А как вы чувствуете себя теперь в квартире Милоша на Богуславского? В ванной висит халат Милоша, мы пьем чай из болеславских чашек, купленных Кэрол...
Мне всегда казалось, что Милош не был мне слишком близок, но после его смерти, после двухлетних попыток отстраниться от того, чтó я здесь пережила, я поняла, что на самом деле все обстояло иначе. Это стало для меня неожиданностью.
Наверное, вас нередко спрашивают, как работалось с нобелевским лауреатом?
Я отвечаю, что работается не с великим поэтом, лауреатом важных премий, а с человеком. Ты видишь его вместе со всеми его качествами, сознавая, что выше своей человеческой кондиции он не подскочит. Это меня спасало.
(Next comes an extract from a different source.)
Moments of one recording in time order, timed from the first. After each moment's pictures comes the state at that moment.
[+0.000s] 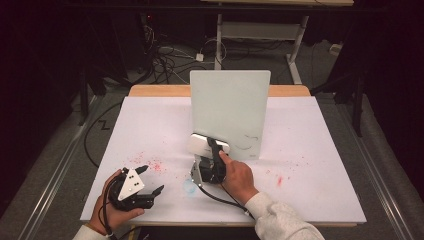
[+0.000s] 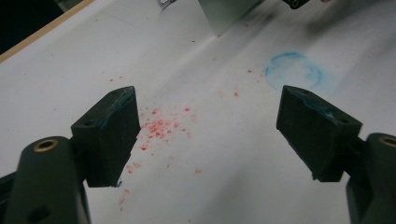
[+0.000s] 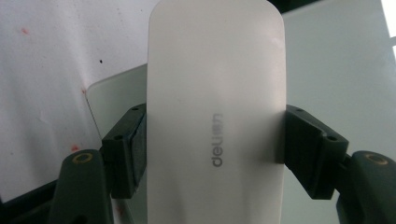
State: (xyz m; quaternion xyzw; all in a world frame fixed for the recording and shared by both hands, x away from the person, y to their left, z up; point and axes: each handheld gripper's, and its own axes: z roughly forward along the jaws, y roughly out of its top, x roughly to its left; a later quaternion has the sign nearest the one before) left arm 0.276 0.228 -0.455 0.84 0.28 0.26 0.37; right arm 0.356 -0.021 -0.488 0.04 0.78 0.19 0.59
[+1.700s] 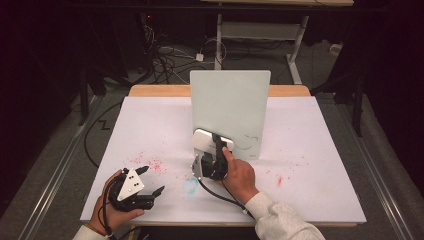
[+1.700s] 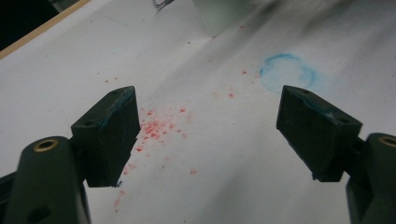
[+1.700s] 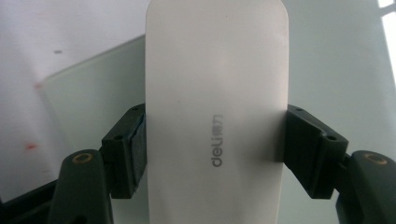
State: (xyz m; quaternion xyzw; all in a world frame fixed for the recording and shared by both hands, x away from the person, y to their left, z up) left arm 0.275 0.228 -0.454 0.84 0.28 0.26 0.38; right arm 0.356 -0.022 -0.478 0.08 0.79 0.17 0.59
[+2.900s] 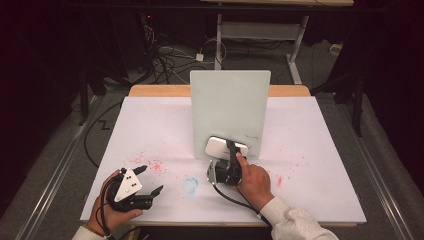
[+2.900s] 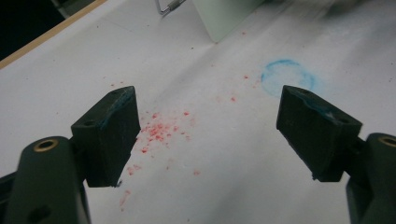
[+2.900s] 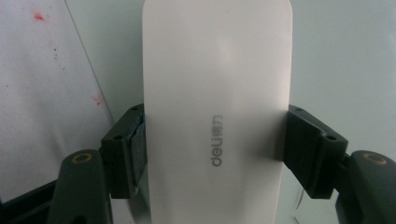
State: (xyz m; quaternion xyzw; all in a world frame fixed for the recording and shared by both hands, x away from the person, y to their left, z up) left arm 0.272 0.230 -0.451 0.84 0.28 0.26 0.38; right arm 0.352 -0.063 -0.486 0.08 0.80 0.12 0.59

Я думаю об этом, когда сижу в кабинете Кэрол, за ее письменным столом, за ее компьютером — она умерла раньше, хотя была на тридцать лет младше мужа, — и иногда ловлю себя на том, что жду, когда Милош меня позовет. Потом я прихожу в его комнату, в которой всё осталось по-прежнему: его письменный стол у одного из двух окон, сделанные на заказ книжные полки, кровать, столик из «Икеи», небольшой старый телевизор с наклейкой, приклеенной Кэрол, с номером моего мобильного телефона, любимые картины и фотографии. Сабля (когда-то он получил ее в подарок) и трость лежат в прихожей. С тростью он ходил по дому. Иногда мы шутили, что он меня ею огреет, если я сделаю что-нибудь не так. Стук этой трости, который я слышала на протяжении восьми лет, слышится мне до сих пор.
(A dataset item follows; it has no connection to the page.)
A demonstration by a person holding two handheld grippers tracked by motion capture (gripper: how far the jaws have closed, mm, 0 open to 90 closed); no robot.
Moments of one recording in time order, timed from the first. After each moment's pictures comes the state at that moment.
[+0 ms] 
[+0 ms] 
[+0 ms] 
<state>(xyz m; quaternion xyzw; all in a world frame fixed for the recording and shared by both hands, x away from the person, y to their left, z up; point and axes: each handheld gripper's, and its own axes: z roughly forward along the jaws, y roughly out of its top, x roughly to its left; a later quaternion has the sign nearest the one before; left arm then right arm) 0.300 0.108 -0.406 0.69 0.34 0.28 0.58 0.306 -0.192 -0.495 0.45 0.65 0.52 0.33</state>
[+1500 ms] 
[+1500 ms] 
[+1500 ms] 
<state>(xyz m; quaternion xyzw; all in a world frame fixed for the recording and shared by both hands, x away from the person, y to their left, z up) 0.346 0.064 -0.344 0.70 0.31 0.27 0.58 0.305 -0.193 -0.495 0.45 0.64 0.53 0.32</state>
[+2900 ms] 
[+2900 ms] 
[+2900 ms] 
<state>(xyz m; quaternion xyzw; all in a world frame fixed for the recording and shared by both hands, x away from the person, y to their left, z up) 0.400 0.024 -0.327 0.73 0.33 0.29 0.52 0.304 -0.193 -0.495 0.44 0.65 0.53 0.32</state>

После смерти Кэрол роль секретарши несколько изменилась. Наверное, вы никогда не догадывались, что вам придется вести дом?
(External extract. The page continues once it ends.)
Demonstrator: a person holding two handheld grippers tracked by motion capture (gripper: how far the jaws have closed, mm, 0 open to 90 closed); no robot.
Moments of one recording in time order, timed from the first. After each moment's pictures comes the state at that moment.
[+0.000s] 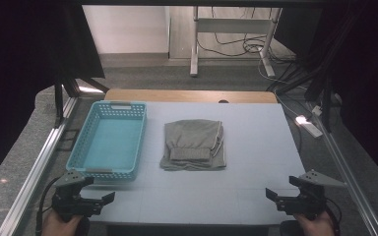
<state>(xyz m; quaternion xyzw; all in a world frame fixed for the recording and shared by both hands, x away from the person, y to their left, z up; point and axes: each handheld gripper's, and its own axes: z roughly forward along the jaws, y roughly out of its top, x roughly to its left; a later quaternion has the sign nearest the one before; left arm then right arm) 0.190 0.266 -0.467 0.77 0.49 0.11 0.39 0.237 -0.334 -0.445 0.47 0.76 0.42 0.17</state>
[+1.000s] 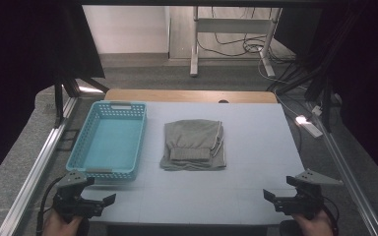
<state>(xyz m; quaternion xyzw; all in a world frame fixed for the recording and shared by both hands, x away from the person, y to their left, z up) 0.189 0.265 -0.465 0.78 0.48 0.11 0.39 0.239 -0.329 -0.446 0.46 0.77 0.41 0.16</state>
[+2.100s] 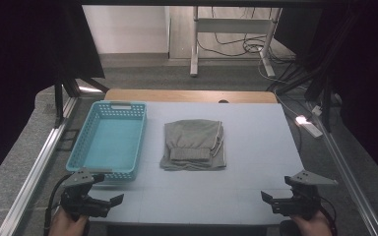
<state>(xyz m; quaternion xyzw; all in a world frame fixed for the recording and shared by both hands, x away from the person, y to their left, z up) 0.195 0.248 -0.460 0.80 0.42 0.10 0.42 0.238 -0.322 -0.446 0.44 0.79 0.39 0.18</state>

Нет. Правда, по большому счету это не было для меня ничем новым. Я делала это в отсутствие Кэрол — хотя бы когда она выезжала за покупками. Она любила ездить по магазинам — для нее это был своего рода отдых от старого мужчины, к тому же еще знаменитого, требующего терпения. Она садилась в свою красную «Тойоту-Короллу» и гнала, иногда против движения. Заезжала в «Жеан», «Карфур», «Теско» — все те супермаркеты, которых не было тогда в Америке. Дом был на ней, а это нелегкая задача, когда не знаешь языка и обычаев страны, только входящей в капитализм. Она должна была позаботиться о каждой домашней мелочи, заказать книжные полки, растения и занавески (Милош плохо переносил солнечный свет, и их сшили из обивочного материала) — ведь Чеслав всем этим не интересовался. Она привела в порядок и обсадила растениями запущенный газон на середине двора. После ее смерти в 2002 г. я вошла в эту роль легко — Милош помог мне, не мешая. Завтрак должен был быть вовремя, обед... Ничего изысканного, хотя он обожал блюда, которые в его возрасте уже запрещены, — всяческие клецки, вареники, мясное. Он не был требовательным. Квартире, которая, как вы видите, была скромной, он не придавал значения. Важно было, чтобы хорошо работали компьютер, лупа, машина для чтения, принтер, телефон и люди из его домашнего окружения: пани Гося и пани Ага, пани Владзя и пани Крыся, и я.
Произошла очередная смена ролей. Теперь нужно привести в порядок наследие.
Когда-то я смеялась, разговаривая с живущим в Америке Антонием, старшим сыном Милоша и его наследником: «Знаешь, я ведь, собственно, не перестала приходить на работу…»
2006
Интервью из книги: Agnieszka Kosińska. Rozmowy o Miłoszu. Warszawa: Świat Książki, 2010.